[Data for processing]

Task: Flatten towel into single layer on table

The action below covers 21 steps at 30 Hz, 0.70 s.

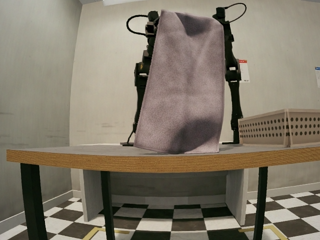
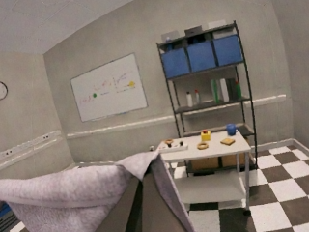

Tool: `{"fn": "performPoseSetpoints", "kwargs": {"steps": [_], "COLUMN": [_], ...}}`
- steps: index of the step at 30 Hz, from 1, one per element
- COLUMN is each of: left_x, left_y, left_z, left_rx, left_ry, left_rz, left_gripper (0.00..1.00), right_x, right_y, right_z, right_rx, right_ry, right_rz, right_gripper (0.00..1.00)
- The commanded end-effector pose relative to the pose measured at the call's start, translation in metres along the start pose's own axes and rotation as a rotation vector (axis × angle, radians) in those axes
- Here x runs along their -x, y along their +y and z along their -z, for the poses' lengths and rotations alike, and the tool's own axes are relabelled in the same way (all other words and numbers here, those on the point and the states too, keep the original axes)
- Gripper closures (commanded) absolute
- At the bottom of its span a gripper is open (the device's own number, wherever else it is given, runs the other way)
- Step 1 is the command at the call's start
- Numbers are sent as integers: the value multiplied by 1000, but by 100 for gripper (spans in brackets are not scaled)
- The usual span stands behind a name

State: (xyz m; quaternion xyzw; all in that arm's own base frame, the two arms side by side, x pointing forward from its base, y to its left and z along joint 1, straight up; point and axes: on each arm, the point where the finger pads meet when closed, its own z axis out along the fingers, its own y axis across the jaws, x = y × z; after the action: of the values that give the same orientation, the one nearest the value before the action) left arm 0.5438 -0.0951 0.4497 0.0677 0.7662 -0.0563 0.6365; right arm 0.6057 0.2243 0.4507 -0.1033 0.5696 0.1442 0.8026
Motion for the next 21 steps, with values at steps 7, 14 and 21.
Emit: {"fn": "performPoseSetpoints", "kwargs": {"steps": [7, 14, 21], "left_x": [24, 24, 11], "left_y": [7, 7, -9], "left_z": [18, 18, 2], "left_rx": [21, 21, -6], "left_ry": [-53, -53, -77], "left_rz": [4, 4, -1], "left_gripper": [100, 100, 100], "right_x": [17, 17, -1], "right_y": [-11, -11, -17], "right_z": [5, 5, -1], "right_rx": [-24, -24, -32], "right_ry": [-22, -22, -22], "right_rz": [3, 3, 6], "right_gripper": [100, 100, 100]}}
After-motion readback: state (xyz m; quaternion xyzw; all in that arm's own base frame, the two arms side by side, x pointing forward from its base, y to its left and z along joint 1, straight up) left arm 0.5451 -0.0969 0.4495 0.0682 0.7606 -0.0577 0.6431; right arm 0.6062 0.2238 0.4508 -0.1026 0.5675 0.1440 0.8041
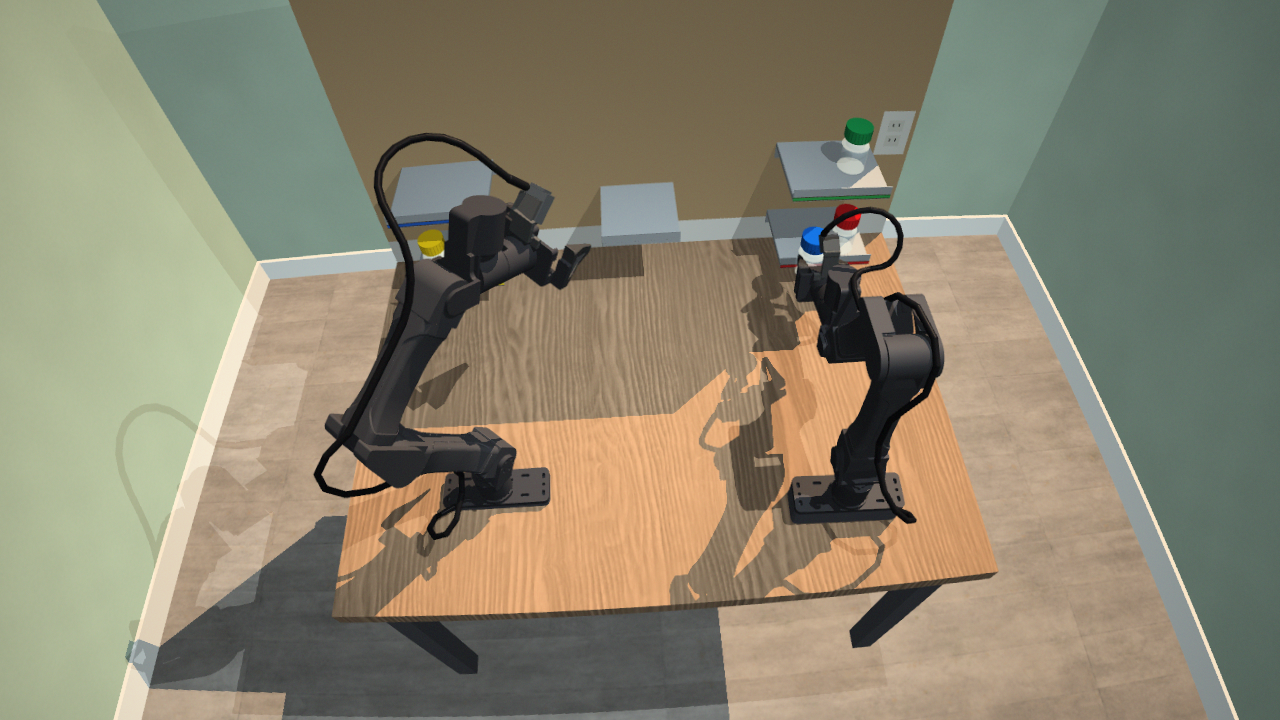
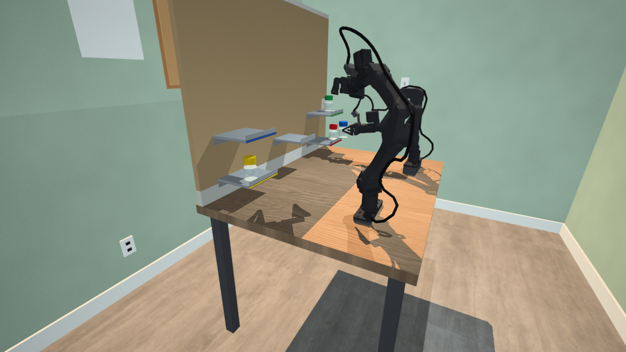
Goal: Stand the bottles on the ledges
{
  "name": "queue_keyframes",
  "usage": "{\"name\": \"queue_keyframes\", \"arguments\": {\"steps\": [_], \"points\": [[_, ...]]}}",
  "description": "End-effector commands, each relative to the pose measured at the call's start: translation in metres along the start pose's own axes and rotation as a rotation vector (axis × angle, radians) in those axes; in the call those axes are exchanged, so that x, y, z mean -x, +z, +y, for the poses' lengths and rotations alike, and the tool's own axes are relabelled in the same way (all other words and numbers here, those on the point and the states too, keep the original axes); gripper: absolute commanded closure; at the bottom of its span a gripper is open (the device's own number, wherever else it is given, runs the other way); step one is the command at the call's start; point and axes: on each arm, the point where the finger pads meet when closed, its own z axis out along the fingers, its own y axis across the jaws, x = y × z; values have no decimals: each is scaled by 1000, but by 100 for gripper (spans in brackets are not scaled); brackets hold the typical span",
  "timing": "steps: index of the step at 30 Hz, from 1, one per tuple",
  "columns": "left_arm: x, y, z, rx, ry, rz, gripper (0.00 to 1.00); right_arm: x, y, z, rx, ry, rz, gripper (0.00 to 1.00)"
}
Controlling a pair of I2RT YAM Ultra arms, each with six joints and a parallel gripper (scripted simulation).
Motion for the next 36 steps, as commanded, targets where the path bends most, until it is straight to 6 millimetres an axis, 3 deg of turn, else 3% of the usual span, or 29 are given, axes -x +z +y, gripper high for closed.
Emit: {"name": "queue_keyframes", "arguments": {"steps": [1,11,13,16,17,21,25,27,31,36], "points": [[0,-32,10,26,-9,-6,0,22,-2,0,0,1,-68,50],[-1,-28,10,24,-12,3,0,17,-5,0,0,1,64,50],[-1,-28,10,26,-12,3,0,32,-8,-4,-19,7,78,50],[-1,-28,10,28,-12,4,0,86,-11,-1,-115,20,-19,50],[-1,-28,10,28,-12,4,0,97,-11,10,-131,24,-36,50],[-1,-28,10,28,-12,4,0,104,0,60,-163,29,-29,50],[-1,-28,10,28,-12,4,0,105,7,138,-109,18,-15,50],[-1,-28,10,28,-12,4,0,105,7,138,-109,18,-15,50],[-1,-28,10,28,-12,4,0,106,10,199,-67,7,-4,50],[-1,-28,10,28,-12,4,0,107,15,258,-38,1,3,50]]}}
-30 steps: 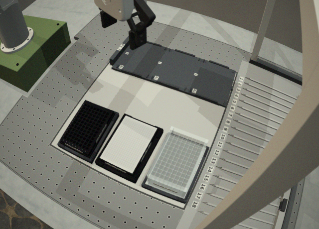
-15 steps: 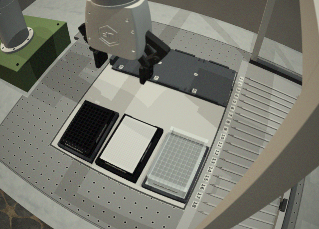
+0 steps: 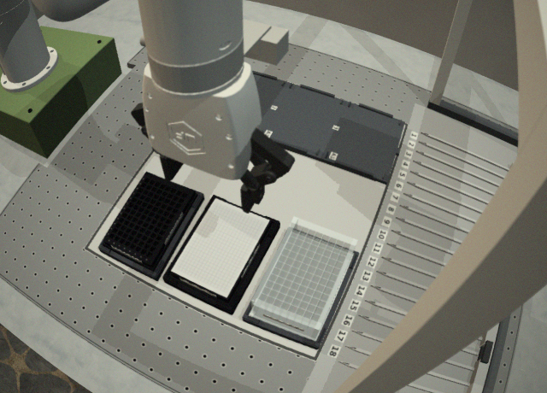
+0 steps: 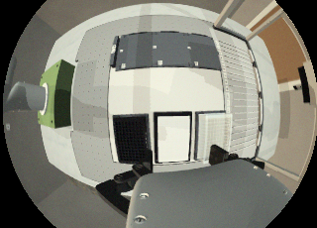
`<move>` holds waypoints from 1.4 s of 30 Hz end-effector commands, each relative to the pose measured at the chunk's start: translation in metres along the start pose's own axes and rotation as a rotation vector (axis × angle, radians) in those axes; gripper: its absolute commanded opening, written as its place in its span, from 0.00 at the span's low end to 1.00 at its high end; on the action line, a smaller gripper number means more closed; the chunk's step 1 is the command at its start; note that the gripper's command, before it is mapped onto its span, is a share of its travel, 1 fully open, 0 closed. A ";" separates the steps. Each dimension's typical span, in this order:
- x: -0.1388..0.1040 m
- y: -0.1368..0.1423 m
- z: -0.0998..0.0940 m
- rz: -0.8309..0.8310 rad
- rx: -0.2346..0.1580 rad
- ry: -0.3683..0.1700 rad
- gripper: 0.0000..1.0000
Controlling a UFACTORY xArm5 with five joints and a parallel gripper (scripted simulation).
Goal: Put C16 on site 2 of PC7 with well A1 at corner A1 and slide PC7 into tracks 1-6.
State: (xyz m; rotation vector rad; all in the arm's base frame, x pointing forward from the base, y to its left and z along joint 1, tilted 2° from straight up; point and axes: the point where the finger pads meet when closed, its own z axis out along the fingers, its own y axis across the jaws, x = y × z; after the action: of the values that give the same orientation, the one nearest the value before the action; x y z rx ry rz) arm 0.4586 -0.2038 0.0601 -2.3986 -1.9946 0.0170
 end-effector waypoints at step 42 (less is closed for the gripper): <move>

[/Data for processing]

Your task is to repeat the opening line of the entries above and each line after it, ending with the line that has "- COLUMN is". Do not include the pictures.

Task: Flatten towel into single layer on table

The action below covers 21 steps at 30 Hz, 0.70 s.


Tool: `{"fn": "performPoseSetpoints", "kwargs": {"steps": [_], "COLUMN": [_], ...}}`
- steps: index of the step at 30 Hz, from 1, one per element
- COLUMN is each of: left_x, left_y, left_z, left_rx, left_ry, left_rz, left_gripper (0.00..1.00), right_x, right_y, right_z, right_rx, right_ry, right_rz, right_gripper (0.00..1.00)

No further output is given for this exercise.